I had to laugh when I saw the recent memes doing the rounds regarding the toilet situation in Sochi. I wonder if any of the journalists who have spent the last few days complaining about the less than stellar facilities have ever been to a country where the pressure in the pipes is not really sufficient to handle your squares. I mean that wipes (hehe) out at least half of the world so are these journalists on their first overseas assignment? Have they never been south of the border before?
When The Turk and I first discussed building a home in the Village I questioned the plumbing situation. It is not like I fill the bowl or anything but I need the necessities here people – “will I be able to flush my toilet paper down the toilet?” Yes that is all I want and anyone who has holidayed in Turkey or Greece or, well, many eastern European countries, Asian countries, South American countries (again at least half the world) know “DON’T PUT THE TOILET PAPER DOWN THE TOILET!”.
What I have never understood about the technicalities of Turkish plumbing is the fact that you can drop a rather large kaka in your toilet and it will disappear down the s-bend with no difficulties but god help you if you even placed one square of toilet paper in that same toilet. The little fucker will block up your toilet from now until judgment day.
The Turk tells me I should be thankful that at least my toilet is of the sit down variety because originally the plumber was going to install squat toilets in both the ensuite and main bathroom. Seriously? To quote Roger Murtaugh “I’m getting too old for this shit”. I mean literally my knees would have given out on me by now.

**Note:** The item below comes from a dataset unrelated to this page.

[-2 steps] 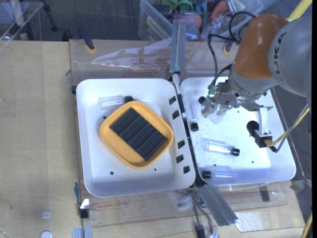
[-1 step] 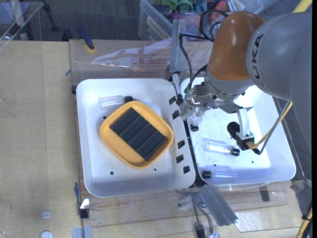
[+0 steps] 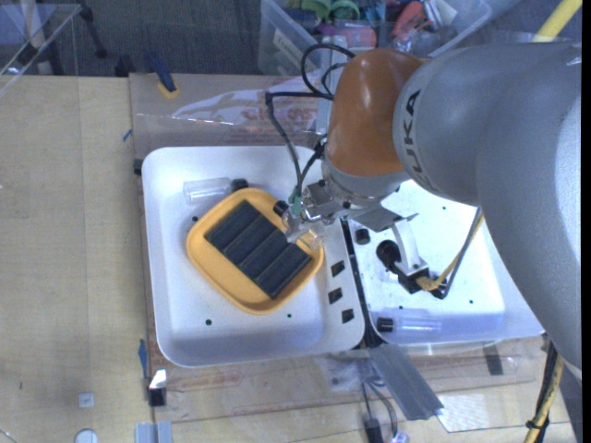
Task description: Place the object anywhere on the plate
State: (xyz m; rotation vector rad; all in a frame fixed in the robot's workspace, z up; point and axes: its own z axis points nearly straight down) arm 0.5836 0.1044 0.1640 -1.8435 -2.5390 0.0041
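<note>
You will find the gripper (image 3: pixel 300 218) low over the left shallow white plastic bin (image 3: pixel 175 330), at the right-hand edge of the rounded yellow plate (image 3: pixel 208 258). The grey arm (image 3: pixel 489 127) with its orange band (image 3: pixel 369 118) comes in from the right and covers much of the tool. From this angle you cannot tell how far the gripper is open, nor whether it has hold of anything. The flat black rectangular object with raised ribs (image 3: pixel 259 245) lies on the yellow plate, within its rim and set at a diagonal, with its near-right corner just beside the gripper. Whether the two touch is not clear. The plate itself rests on the floor of the left bin, roughly at its centre. Note a short clear plastic tube (image 3: pixel 205 190) in the far-left part of the same bin, apart from the plate. The right shallow white plastic bin (image 3: pixel 485 289) holds a second clear plastic piece (image 3: pixel 411 322) near its front wall. A clear storage tub of mixed coloured items (image 3: pixel 369 7) stands behind both bins.
</note>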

The first night Daughter and I slept in our new home I will tell you I did a kaka and yes I put that toilet paper in the toilet. It was an exciting moment – not the kaka the flushing of the paper. A week or so later I had a telephone call from The Turk back home in Australia, “Jane we have a problem.”
“Huh?” Picture the total confusion in my voice and on my face. Thankfully we were not circling the moon at the time.
“You blocked up the toilet!”
“Me? No! It works fine.” And it did because I had been flushing paper down it all week.
“Darling no paper down the toilet!”
“But . . . but . . . you said it would be fine. I don’t understand.”
I really didn’t understand but what I subsequently found out that my brother in law (who had been parking his car in our basement at the time) had to call the plumber practically on a daily basis to have our pipes cleaned out as there was an overflow of excrement in the basement that was flowing towards his precious car. He was too scared (read that as too embarrassed) to tell us so kept paying for the plumber himself!
Five months down the track and I have been conditioned to placing my toilet paper in the bin provided. I hate it of course. It is so unhygienic. I have to scrub my hands like Meredith Grey going into lifesaving surgery after I clean that bin out and then there is the walk of shame to contend with. What is the walk of shame you wonder? It is not enough that you have to take your garbage down the street and around the corner to the large industrial bins for collection but when you know you are walking down the street carrying your used toilet paper or other sanitary items and then are stopped by a random on the street with a merry “Gunaydin”, honestly, I just want to die!